Charing Cross and Hammersmith Hospitals’ accident and emergency services will be reconfigured under current plans for reconfiguring health services in North West London. Both hospitals currently have a GP-led urgent care centre co-located with an emergency department. Patients who refer themselves for emergency care are unable to access the emergency department without being seen by a GP or emergency nurse practitioner in an urgent care centre. We present early data on the evaluation of the two the urgent care centres that was published in a letter in the BMJ.

From 1 October 2009 to 31 December 2012, 282 947 unplanned attendances occurred at these centres, 63.2% of them at Charing Cross Hospital. The annual number of attendances increased by 9.4% (7911) from 2010 to 2012 (92 303 in 2012). Most attending patients (85.3%) were registered with a general practice, and 47.7% of attendances occurred outside of general practice core hours. The most common category of primary diagnosis was “injury” (24.1%).

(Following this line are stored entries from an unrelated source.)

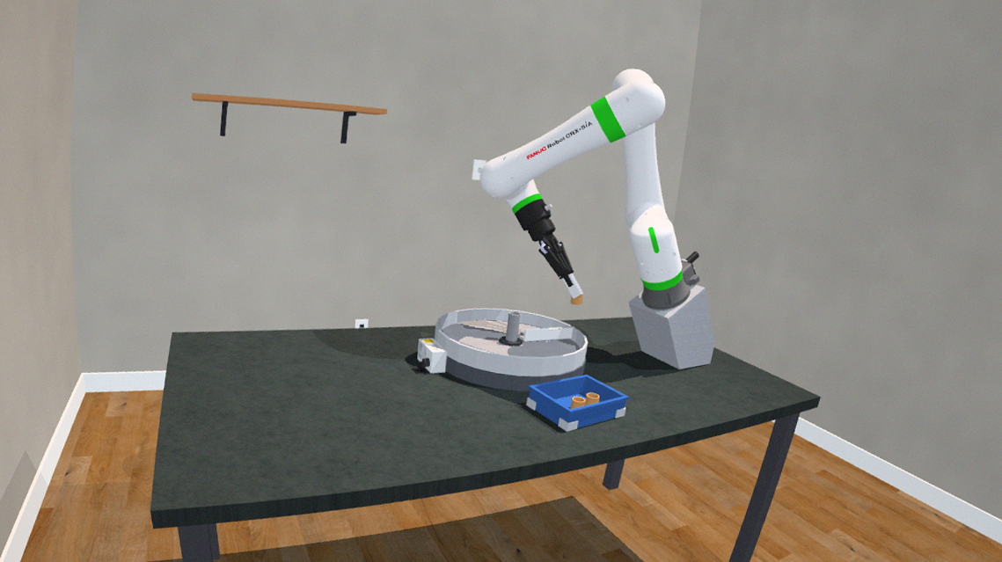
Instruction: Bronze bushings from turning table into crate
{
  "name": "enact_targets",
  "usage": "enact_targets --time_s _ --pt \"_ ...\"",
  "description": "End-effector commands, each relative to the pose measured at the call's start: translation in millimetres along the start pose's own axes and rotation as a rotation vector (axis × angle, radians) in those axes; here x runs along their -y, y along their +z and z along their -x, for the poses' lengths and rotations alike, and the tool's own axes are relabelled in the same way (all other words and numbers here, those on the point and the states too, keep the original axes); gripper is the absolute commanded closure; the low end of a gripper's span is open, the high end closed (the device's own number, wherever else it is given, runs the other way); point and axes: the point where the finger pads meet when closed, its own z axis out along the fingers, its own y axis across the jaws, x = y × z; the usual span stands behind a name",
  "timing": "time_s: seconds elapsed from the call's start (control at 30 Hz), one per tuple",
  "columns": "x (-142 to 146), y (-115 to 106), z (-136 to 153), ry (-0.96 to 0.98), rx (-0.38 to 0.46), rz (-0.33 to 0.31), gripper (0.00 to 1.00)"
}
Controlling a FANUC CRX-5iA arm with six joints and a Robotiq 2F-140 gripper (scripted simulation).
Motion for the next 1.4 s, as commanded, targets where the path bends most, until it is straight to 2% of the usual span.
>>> enact_targets --time_s 0.0,1.1,1.37 --pt "0 0 0 0.0 0.0 0.0 1.0" --pt "1 0 0 0.0 0.0 0.0 1.0" --pt "19 4 5 0.0 0.0 0.0 1.0"
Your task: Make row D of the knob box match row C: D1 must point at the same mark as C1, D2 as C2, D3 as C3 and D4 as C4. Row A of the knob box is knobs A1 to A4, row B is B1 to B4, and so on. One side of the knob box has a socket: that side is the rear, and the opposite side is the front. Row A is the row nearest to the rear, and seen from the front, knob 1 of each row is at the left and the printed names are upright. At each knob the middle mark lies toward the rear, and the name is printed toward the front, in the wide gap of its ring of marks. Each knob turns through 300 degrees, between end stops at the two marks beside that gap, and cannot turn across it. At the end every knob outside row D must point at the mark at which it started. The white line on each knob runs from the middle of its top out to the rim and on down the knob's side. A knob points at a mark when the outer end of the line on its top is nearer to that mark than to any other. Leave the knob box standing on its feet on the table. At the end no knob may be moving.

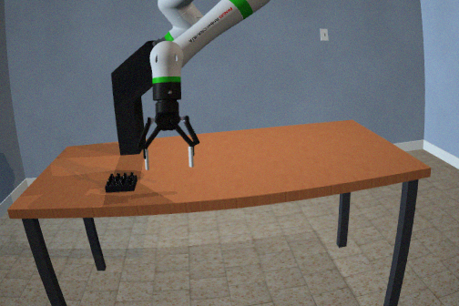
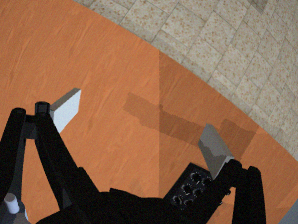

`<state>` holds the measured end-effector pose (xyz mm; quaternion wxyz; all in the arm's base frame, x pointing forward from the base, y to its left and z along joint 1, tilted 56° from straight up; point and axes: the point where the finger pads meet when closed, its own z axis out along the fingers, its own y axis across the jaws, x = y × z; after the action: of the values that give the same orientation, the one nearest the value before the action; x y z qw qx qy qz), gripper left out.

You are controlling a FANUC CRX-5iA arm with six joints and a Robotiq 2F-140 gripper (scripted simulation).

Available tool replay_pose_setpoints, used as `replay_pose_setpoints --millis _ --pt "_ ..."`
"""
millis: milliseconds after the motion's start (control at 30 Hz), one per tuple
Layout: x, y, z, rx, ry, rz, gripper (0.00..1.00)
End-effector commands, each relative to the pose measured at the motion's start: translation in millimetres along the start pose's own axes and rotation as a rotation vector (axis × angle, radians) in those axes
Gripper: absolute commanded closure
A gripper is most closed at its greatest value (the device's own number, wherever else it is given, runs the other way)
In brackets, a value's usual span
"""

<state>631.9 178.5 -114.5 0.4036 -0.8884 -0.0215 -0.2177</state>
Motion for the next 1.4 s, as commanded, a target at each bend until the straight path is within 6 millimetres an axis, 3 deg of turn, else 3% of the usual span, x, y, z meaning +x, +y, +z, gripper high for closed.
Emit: replay_pose_setpoints --millis 0,67,133,167,633,833,1367 --pt "-24.3 35.0 -1.6 0.001 -0.04 0.093 0.0" --pt "-36.2 48.2 -2.7 0.003 -0.054 0.135 0.0" --pt "-36.2 48.2 -2.7 0.003 -0.054 0.135 0.0" --pt "-54.0 65.9 -4.5 0.006 -0.075 0.196 0.0" --pt "-151.7 130.8 -14.9 0.047 -0.172 0.51 0.0" --pt "-169.4 137.6 -16.7 0.059 -0.188 0.565 0.0" --pt "-169.9 137.9 -16.7 0.06 -0.188 0.567 0.0"
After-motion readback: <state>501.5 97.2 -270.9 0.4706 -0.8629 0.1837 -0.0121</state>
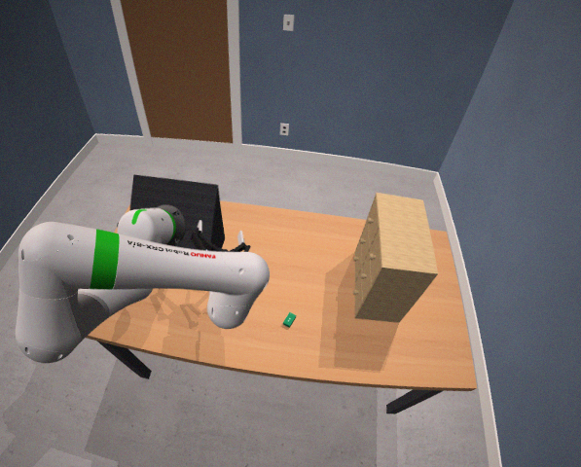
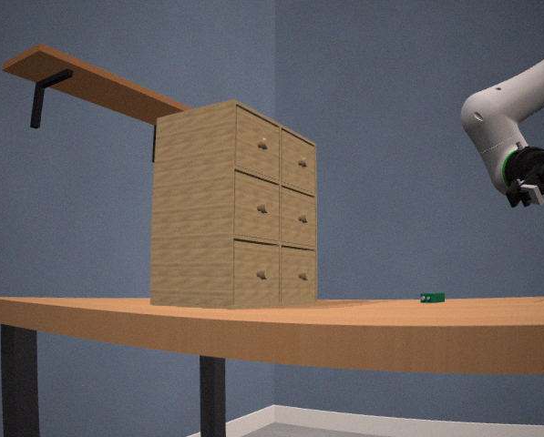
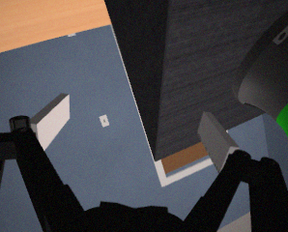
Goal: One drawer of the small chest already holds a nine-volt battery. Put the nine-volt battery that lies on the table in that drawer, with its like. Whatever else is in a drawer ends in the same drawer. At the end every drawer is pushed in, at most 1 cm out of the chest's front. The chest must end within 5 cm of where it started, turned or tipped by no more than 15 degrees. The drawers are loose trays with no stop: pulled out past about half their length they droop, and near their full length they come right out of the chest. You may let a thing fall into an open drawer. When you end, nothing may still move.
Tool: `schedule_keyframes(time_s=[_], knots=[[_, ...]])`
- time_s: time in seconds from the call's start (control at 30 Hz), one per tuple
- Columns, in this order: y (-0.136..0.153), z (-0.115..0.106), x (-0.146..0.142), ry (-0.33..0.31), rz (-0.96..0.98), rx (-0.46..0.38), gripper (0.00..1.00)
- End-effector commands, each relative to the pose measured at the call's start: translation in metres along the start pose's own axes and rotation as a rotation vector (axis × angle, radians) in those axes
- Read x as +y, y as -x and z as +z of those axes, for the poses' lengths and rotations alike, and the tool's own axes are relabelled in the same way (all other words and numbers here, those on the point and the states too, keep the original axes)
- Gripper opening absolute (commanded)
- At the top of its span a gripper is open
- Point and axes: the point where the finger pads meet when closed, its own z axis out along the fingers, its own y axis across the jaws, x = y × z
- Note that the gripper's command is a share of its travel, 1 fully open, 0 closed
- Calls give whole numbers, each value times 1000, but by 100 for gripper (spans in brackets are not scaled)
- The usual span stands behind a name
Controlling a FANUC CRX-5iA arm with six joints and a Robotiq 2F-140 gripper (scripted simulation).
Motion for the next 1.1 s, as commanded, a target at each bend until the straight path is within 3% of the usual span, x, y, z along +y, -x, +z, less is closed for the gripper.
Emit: schedule_keyframes(time_s=[0.0,0.63,0.77,0.87,0.97,1.0,1.07], knots=[[0,0,0,0,0,0,100],[-1,-2,-1,7,-23,17,100],[-6,-24,-12,74,-215,168,100],[-1,-63,-37,128,-354,281,100],[7,-80,-50,176,-480,386,100],[19,-98,-63,193,-520,422,100],[19,-98,-63,209,-563,457,100]])
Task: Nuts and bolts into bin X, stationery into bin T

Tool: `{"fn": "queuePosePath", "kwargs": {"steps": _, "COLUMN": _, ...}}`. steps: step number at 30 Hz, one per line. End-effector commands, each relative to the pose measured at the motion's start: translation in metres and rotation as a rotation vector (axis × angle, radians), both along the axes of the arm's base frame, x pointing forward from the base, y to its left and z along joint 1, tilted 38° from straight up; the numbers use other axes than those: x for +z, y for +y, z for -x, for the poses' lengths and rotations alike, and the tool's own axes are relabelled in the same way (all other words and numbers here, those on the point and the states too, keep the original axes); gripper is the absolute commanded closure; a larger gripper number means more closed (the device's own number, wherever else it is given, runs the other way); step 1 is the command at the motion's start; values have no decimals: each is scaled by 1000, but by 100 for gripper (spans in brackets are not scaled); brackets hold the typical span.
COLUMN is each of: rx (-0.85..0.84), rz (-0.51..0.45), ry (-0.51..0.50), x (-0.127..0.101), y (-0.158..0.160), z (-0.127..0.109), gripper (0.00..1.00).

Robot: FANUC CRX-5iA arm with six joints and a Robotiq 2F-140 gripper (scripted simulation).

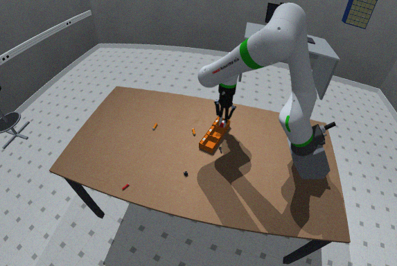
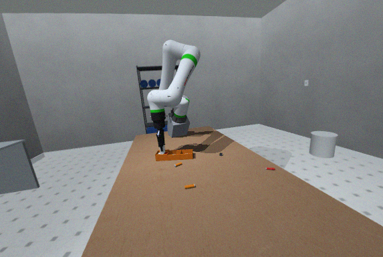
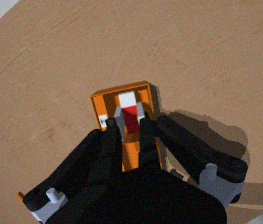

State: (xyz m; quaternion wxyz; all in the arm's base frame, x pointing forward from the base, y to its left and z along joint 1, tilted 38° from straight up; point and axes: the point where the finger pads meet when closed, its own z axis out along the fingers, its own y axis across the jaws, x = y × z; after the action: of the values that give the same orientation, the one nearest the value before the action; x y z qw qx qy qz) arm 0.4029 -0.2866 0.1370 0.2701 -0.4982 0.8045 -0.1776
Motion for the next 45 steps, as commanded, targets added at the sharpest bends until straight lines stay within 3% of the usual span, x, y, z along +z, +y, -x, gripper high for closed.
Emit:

Patients were referred to the co-located emergency departments in 18.0% of attendances (13.4% self referred; 4.6% referred by GP). The risk of referral in patients aged 65 years and over (33.2% of attendances) was significantly greater than in those aged 0 to 15 (8.2%), 16 to 24 (12.9%), 25 to 49 (16.5%), and 50 to 64 years (25.9%).

In conclusion, most patients attending urgent care centres can be managed by a GP or emergency nurse practitioner. A protocol for the evaluation can be viewed in JRSM Open. Full results from the evaluation will be available later in 2014 or in 2015.